EXERCISE DIRECTIONS →
When you reach a picture, pass over it; otherwise repeat the listing word for word.

INPUT DATA →

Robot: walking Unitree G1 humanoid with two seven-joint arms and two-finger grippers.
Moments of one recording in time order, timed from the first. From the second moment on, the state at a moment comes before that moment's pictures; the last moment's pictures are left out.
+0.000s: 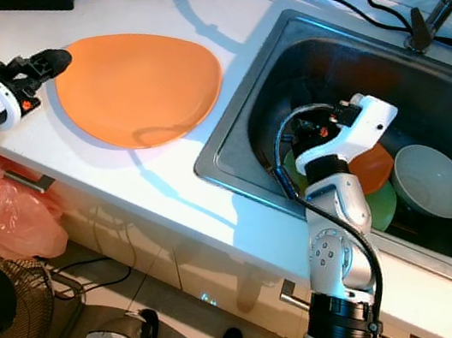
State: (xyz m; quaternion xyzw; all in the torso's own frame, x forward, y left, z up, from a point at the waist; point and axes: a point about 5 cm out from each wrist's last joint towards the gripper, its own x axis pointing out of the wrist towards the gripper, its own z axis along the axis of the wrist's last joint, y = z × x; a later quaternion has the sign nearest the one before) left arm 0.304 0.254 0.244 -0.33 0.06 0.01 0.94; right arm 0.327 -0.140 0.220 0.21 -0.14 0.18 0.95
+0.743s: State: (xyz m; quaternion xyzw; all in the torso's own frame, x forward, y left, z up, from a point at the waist) left arm 0.318 0.234 0.247 -0.31 0.10 -0.05 0.94; right arm 0.327 -0.141 0.220 0.21 -0.14 0.17 0.95
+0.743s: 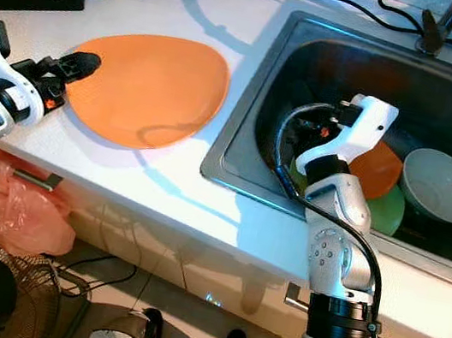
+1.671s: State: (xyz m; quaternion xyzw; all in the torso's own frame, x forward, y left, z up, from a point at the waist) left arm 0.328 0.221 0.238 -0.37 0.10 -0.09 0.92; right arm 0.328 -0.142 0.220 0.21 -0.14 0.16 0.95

RESPONSE AREA →
Robot: walking Unitree G1 humanoid with two seven-joint arms and two-finger grippers.
Moments of one recording in time order, timed from the first. From the second moment on, the state at a moment comes before that moment's pictures; the last moment's pictures are left out.
+0.000s: 
State: (xyz m; quaternion xyzw; all in the torso's own frame, x forward, y left, z up, from a point at the waist; point and axes: a point about 5 cm out from each wrist's last joint towards the gripper, its own x axis pointing out of the wrist towards the gripper, its own z axis along the axis of the wrist's last joint, y = z × x; a later quaternion has the sign nearest the one before) left arm 0.304 0.254 0.244 -0.33 0.06 0.01 0.94; right arm 0.327 -0.140 0.220 0.21 -0.14 0.18 0.95
+0.743s: State: (xyz m; quaternion xyzw; all in the torso's own frame, x forward, y left, z up, from a point at the waist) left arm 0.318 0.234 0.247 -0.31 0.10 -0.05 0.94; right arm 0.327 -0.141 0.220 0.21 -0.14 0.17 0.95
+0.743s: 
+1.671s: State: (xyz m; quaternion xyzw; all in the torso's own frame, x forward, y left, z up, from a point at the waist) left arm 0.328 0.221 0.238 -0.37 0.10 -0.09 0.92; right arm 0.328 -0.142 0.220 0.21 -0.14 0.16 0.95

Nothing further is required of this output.